The problem is, with this cache setting, terraform itself has no problem to use the local provider binaries; but terragrunt needs the lock file .terraform.lock.hcl be available and up to date.
I’m hesitate to check into git repo the hundreds of .terraform.lock.hcl files along with terragrunt.hcl files. So, I tried to use the terragrunt generate block to create the lock file automatically.
The lock file is created as expected with the codes below:
command 'terragrunt init` does create the .terraform.lock.hcl without issue. The problem is, after generate the lock file, terragrunt still download provider binaries (aws, kubernetes, …) – which by all ways to avoid.
The confusion is: why terragrunt ignores the lock file created? Thanks,
I put the following in Terragrunt 's terraform block:
terraform {
…
before_hook “create_lock_file” {
commands = [
“init-from-module”,
“init”,
“plan”,
“apply”,
“destroy”,
“output”,
“state”,
“console”,
“import”
]
execute = [ “cp”, “${get_repo_root()}/terragrunt/dot_terraform_lock.hcl”, “${get_original_terragrunt_dir()}/.terraform.lock.hcl”]
}
}
And this time it works, I can see that lock file .terraform.lock.hcl did create, and provider binaries are copied from terraform provider cache directory on local disk, no download operations to internet.
I think you’re going to need a Terragrunt expert to get to the bottom of this, and I’m not.
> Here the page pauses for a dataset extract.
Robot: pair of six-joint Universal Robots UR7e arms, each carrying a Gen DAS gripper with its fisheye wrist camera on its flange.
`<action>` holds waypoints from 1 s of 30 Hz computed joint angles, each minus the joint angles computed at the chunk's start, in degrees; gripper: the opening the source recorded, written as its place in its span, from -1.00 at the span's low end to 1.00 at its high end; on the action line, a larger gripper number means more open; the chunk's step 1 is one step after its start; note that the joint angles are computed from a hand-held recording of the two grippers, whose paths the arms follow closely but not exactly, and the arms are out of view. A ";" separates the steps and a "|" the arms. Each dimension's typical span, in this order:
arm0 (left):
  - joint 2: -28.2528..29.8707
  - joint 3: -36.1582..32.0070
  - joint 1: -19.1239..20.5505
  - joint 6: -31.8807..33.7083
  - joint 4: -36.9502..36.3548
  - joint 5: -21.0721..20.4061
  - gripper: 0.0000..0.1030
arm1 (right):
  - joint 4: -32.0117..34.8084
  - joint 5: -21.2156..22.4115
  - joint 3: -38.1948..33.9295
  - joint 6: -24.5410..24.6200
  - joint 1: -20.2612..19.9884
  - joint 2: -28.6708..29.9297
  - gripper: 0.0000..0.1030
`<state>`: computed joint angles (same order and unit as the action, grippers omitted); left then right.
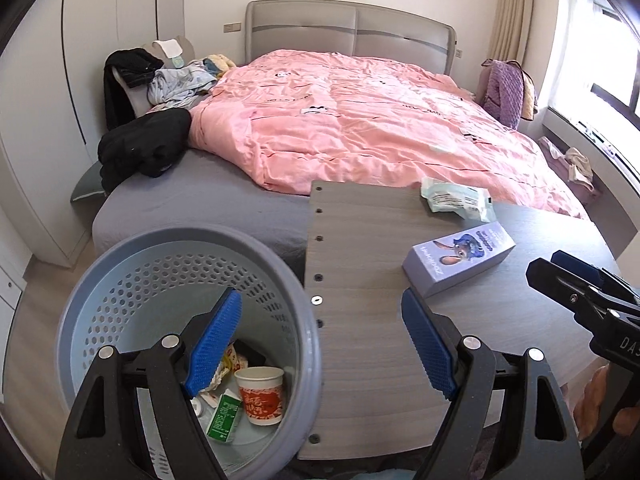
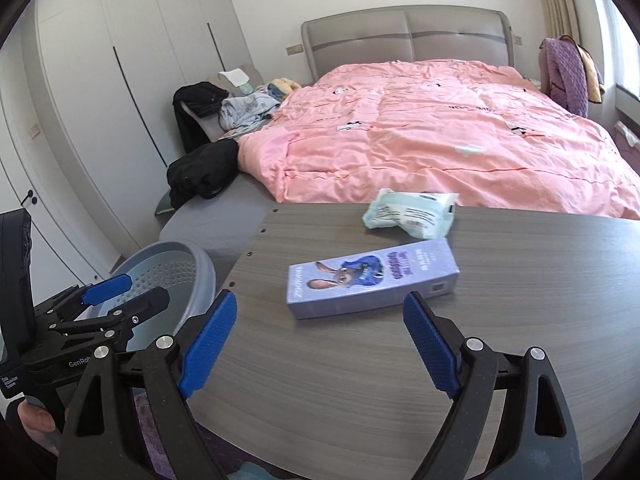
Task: Collect trash
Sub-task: 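Move both open tools from the basket to the purple box and tissue pack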
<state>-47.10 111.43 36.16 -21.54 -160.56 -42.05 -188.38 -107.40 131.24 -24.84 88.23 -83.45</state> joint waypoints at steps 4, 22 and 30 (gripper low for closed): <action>3.32 -3.66 -0.31 2.64 0.95 -1.25 0.53 | 1.45 0.88 0.55 0.52 -3.62 -3.03 0.67; 14.91 -20.20 1.14 21.18 7.62 -12.88 0.61 | 5.59 5.70 0.52 1.68 -12.68 -11.53 0.73; 17.61 -25.44 3.58 25.81 11.10 -20.05 0.61 | 6.44 8.54 1.45 1.99 -15.29 -13.94 0.73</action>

Though it might simply be due to the order in which Terragrunt processes different parts of the configuration.
I’ll just point out what I can - starting from the top…
I’m pretty sure nothing uses PLUGIN_CACHE_DIR. I checked in the Terraform source code.
/usr/local/terraform_plugins is a weird directory to use as a plugin cache dir, because a plugin cache dir is expected to be writeable, and /usr/local is usually writeable only by root.
A quick search through Terragrunt GitHub issues reveals multiple people attempting to use TF_PLUGIN_CACHE_DIR, and getting errors because Terraform doesn’t support multiple instances of terraform trying to write to the same plugin cache dir at the same time.
By manually copying a .terraform.lock.hcl file into place, you’re going to be fighting with Terraform’s built-in behaviour of automatically updating it. Be aware you probably will find it irritatingly messy to update plugin versions in the future, if you go with this solution.
The logic behind using a cache under /usr/local/terraform_plugins, and create the .terraform.lock.hcl files manually, is that this small environment runs in a place with very low internet bandwidth.
the low bandwidth means it’s impossible to download provider binaries without timeouts/rejections. Although the lightweight versions GET requests managed to return responses on time.
What’s probably the recommended working proxy/mirror solutions for slow internet usage cases, Thanks,
The entries in the plugin cache directory are eligible for use only if they match the checksums recorded in the dependency lock file. If your dependency lock file has mismatching checksums then terraform init will assume that the cache directory has become corrupted somehow and so it will “repair” it by re-downloading the package from its origin registry and replacing the cache entry with it.
Of course that alone doesn’t explain why your system didn’t behave as you expected, but it does suggest something to check: does the synthetic .terraform.lock.hcl file you are generating contain full and complete entries for all of the providers you are using, with suitable h1:-prefixed checksums? (The zh: variant of checksum is not sufficient for this purpose because that can only verify the original release .zip files, not the extracted form used in the cache directory.)
Generating these lock files outside of Terraform is not an intended way to use Terraform, so there isn’t any built-in way to handle this case. I would typically recommend checking the lock files into your version control as Terraform suggests, since then you will be using these Terraform features in the way they are designed to be used, but if you do want to use it in this unusual way then I would suggest first getting it working in the “normal” way with a single test configuration and then adapting that working simple case into the more complicated design with code generation.